Try it - Leave out all pictures while you copy the lines exactly from the one with "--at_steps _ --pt" through the last line of the listing.

Data below -
============================================================
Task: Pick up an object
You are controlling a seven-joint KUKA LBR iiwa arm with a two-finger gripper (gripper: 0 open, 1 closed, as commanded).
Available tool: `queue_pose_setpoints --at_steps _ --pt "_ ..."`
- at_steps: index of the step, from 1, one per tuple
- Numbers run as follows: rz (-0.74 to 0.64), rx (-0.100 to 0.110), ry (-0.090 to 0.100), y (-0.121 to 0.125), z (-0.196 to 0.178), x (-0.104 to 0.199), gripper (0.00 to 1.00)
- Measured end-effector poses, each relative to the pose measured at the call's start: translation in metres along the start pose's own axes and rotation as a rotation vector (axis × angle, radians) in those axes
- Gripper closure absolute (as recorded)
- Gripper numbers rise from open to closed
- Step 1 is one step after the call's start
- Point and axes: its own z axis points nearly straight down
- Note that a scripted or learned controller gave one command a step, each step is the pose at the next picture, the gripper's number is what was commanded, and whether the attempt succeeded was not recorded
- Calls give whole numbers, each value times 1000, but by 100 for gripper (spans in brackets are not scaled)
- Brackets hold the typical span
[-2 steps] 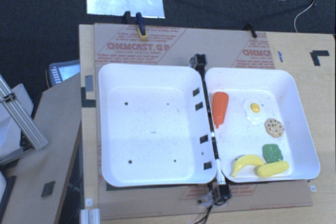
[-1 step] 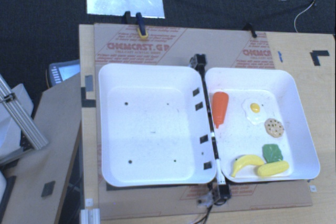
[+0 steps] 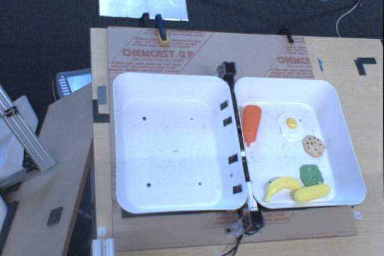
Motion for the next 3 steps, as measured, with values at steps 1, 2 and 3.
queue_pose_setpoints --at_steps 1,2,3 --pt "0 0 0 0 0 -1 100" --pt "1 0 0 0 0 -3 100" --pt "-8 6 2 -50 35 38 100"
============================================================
Solution to this exercise -
Available tool: `queue_pose_setpoints --at_steps _ --pt "_ ..."`
- at_steps: index of the step, from 1, one per tuple
- Numbers run as follows: rz (-0.74 to 0.64), rx (-0.100 to 0.110), ry (-0.090 to 0.100), y (-0.121 to 0.125), z (-0.196 to 0.178), x (-0.104 to 0.199), gripper (0.00 to 1.00)
- Measured end-effector poses, each relative to the pose measured at the call's start: translation in metres along the start pose's own axes and rotation as a rotation vector (axis × angle, radians) in those axes
- Gripper closure absolute (as recorded)
- Gripper numbers rise from open to closed
- Step 1 is one step after the call's start
- Point and axes: its own z axis points nearly straight down
- Note that a scripted or learned controller gave one command a step, each step is the pose at the next picture, the gripper's number is what was commanded, and whether the attempt succeeded was not recorded
- Calls give whole numbers, each value times 1000, but by 100 for gripper (spans in brackets are not scaled)
- Brackets hold the typical span
[-2 steps] 
[-1 step] 
[+0 steps] 
Motion for the next 3 steps, as measured, with values at steps 1, 2 and 3.
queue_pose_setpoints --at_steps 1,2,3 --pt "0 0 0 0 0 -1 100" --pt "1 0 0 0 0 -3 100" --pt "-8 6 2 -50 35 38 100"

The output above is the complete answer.